Each line below from the line with "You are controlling" to the line with "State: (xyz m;" must be copied exactly, including those two, and no picture may appear in the copy.
──────── Dataset excerpts ────────
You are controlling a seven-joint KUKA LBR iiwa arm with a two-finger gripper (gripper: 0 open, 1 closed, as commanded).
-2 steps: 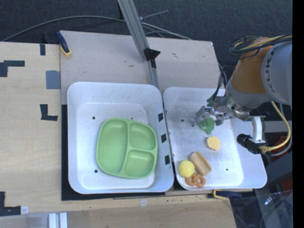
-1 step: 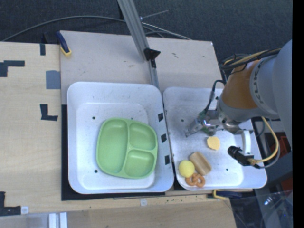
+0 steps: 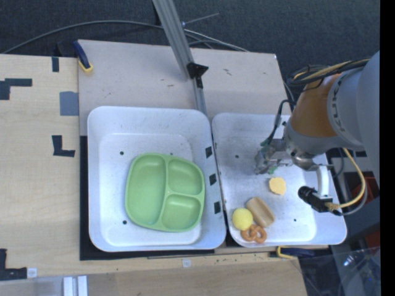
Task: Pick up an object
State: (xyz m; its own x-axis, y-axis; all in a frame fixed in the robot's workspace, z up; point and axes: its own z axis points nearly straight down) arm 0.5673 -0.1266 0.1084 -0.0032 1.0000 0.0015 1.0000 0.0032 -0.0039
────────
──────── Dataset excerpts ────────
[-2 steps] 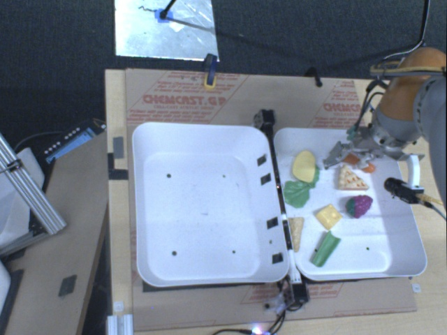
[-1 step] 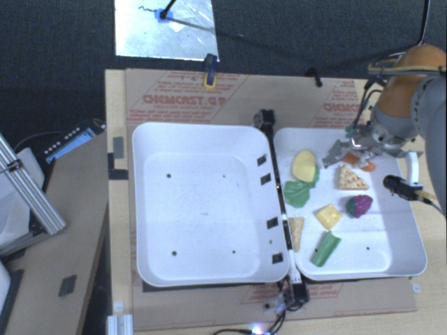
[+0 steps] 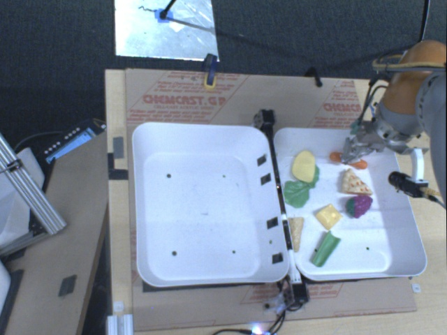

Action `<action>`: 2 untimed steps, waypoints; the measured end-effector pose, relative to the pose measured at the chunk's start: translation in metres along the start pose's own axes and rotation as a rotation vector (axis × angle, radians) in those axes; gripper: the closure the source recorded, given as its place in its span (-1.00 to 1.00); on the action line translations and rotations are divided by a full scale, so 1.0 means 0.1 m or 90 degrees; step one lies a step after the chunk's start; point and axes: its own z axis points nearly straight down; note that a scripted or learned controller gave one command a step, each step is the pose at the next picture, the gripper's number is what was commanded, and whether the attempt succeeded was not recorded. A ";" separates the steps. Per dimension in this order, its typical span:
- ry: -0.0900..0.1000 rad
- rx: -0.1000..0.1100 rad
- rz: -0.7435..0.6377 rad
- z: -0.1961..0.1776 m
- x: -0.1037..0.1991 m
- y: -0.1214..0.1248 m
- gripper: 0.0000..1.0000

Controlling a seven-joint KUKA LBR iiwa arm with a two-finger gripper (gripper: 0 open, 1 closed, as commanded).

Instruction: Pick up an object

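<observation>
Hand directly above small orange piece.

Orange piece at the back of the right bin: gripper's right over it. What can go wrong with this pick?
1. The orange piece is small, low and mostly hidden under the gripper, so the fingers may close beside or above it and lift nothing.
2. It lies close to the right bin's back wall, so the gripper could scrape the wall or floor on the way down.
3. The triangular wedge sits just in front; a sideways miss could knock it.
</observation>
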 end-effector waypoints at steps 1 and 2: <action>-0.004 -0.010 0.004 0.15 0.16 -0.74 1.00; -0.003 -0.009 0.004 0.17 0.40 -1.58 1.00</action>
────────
**Answer section**
You are controlling a seven-joint KUKA LBR iiwa arm with a two-finger gripper (gripper: 0 open, 1 closed, as commanded).
-2 steps: 
-1 step: 
+0 steps: 
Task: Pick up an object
State: (xyz m; its own x-axis, y-axis; all in a frame fixed in the robot's workspace, z up; point and axes: its own z axis points nearly straight down) arm 0.5673 -0.1266 0.1084 -0.0032 1.0000 0.0015 1.0000 0.0032 -0.0039

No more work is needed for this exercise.